Exercise directions: Look below for the line holding "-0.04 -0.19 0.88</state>" and the line holding "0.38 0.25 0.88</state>". Repeat those two and everything between, exactly.

Provided records:
----------
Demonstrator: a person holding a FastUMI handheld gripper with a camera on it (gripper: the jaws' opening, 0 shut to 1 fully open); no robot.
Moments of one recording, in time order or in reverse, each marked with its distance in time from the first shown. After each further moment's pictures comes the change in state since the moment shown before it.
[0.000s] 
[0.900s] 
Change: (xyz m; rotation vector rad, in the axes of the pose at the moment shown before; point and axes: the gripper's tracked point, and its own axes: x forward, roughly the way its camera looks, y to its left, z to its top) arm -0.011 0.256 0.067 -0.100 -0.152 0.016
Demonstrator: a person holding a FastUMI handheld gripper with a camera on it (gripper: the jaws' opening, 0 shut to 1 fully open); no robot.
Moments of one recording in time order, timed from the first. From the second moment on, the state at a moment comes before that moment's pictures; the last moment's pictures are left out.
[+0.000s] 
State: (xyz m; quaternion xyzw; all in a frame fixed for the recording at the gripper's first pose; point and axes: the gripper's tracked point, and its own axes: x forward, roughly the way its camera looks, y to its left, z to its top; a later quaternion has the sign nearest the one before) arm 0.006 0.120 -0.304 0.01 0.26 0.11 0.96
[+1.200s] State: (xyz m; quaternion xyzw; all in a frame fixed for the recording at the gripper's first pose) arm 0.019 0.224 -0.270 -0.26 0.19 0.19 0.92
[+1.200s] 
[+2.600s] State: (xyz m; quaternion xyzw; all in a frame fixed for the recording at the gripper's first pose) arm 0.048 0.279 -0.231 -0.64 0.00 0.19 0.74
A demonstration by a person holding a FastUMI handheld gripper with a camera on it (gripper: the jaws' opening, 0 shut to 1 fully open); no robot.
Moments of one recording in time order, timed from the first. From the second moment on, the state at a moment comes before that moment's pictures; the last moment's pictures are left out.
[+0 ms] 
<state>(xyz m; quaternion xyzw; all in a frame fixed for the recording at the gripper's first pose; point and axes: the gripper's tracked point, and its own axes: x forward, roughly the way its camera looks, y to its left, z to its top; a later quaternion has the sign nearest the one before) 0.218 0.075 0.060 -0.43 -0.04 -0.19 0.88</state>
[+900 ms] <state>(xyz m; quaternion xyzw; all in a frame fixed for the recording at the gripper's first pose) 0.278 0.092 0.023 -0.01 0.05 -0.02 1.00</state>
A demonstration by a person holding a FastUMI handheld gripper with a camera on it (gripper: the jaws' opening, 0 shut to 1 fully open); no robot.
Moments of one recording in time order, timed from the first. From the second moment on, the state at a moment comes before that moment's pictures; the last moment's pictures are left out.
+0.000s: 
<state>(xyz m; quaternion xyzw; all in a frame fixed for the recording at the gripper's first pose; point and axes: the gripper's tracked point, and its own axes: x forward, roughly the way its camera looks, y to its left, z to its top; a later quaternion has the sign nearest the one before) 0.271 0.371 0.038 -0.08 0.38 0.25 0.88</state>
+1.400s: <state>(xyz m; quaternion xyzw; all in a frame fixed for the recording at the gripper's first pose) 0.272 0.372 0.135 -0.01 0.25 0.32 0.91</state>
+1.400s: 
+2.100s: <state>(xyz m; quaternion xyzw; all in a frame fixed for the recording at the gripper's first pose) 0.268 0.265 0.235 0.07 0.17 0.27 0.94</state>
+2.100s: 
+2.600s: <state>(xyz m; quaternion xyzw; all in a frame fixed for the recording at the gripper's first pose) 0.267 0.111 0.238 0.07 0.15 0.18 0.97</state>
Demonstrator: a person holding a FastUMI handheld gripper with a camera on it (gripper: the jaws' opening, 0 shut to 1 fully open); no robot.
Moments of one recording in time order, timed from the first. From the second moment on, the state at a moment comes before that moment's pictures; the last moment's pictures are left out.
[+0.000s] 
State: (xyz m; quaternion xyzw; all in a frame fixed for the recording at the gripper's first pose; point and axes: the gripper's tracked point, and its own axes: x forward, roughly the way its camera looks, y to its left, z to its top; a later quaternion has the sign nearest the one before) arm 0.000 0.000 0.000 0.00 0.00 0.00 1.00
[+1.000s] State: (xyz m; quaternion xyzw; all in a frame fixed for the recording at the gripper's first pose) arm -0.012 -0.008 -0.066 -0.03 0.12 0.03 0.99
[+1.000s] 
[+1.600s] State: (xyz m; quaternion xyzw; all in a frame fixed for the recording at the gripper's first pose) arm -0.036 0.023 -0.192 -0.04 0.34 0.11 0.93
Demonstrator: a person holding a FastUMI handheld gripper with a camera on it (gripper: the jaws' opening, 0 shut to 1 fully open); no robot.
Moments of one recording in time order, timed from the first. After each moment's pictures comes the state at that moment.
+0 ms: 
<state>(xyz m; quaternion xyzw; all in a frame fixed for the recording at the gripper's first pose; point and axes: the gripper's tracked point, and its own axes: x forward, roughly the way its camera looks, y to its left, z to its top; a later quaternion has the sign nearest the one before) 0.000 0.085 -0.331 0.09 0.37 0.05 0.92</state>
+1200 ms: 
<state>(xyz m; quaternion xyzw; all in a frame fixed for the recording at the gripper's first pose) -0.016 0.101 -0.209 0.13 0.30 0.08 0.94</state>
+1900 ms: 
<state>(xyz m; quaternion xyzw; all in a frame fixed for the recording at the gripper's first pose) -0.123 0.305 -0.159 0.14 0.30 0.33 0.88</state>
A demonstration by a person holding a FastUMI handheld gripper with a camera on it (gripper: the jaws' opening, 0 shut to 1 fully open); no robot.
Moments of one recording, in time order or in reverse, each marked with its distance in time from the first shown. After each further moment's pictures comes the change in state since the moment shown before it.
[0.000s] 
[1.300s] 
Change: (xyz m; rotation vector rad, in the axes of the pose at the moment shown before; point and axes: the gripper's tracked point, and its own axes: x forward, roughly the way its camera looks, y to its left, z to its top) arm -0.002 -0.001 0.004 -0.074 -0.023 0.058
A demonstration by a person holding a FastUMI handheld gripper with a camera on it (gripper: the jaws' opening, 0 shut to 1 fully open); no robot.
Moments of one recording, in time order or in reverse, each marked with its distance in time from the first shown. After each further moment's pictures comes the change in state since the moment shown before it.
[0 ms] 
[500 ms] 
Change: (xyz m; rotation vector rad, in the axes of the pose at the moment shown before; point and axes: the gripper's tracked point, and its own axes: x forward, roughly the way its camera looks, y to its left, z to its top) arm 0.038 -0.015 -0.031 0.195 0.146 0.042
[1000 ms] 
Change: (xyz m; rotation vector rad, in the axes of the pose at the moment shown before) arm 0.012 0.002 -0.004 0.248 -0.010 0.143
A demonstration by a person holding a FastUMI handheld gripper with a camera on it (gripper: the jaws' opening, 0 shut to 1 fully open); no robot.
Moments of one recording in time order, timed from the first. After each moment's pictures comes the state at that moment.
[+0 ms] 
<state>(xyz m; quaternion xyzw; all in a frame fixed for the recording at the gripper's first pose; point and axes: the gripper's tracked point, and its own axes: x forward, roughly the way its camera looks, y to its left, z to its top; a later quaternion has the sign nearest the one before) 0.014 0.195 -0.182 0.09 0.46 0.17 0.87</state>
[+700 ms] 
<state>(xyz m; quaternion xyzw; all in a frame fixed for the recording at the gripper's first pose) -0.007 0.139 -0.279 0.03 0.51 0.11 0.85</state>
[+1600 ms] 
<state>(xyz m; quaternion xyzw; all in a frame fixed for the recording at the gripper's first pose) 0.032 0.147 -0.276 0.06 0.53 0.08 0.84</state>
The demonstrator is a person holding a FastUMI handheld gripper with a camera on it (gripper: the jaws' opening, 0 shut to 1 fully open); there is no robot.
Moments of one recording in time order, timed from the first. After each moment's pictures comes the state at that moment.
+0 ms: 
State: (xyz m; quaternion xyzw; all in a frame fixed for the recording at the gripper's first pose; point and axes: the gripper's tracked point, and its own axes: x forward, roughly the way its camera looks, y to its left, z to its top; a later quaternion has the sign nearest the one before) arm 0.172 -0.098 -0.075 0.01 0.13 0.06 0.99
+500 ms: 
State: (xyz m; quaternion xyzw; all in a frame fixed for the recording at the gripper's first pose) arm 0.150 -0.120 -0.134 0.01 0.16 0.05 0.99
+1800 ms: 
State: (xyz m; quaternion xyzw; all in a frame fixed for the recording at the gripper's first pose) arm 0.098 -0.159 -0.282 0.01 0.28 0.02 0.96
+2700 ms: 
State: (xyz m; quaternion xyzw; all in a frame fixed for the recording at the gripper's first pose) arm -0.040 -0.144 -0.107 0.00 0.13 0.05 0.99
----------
Task response:
<state>(xyz m; quaternion xyzw; all in a frame fixed for the recording at the gripper's first pose; point and axes: the gripper's tracked point, and its own axes: x forward, roughly the way its camera looks, y to its left, z to its top; a later quaternion has the sign nearest the one before) 0.218 0.075 0.060 -0.43 -0.04 -0.19 0.88</state>
[+900 ms] <state>(xyz m; quaternion xyzw; all in a frame fixed for the recording at the gripper's first pose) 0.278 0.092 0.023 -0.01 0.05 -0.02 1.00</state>
A demonstration by a person holding a FastUMI handheld gripper with a camera on it (gripper: the jaws' opening, 0 shut to 1 fully open); no robot.
Moments of one recording in time order, timed from the first. From the second moment on, the state at a moment comes before that moment's pictures; the last moment's pictures are left out.
+0.000s: 
<state>(xyz m; quaternion xyzw; all in a frame fixed for the recording at the gripper's first pose; point and axes: the gripper's tracked point, and its own axes: x forward, roughly the way its camera looks, y to its left, z to its top; a later quaternion has the sign nearest the one before) 0.271 0.371 0.038 -0.08 0.38 0.25 0.88</state>

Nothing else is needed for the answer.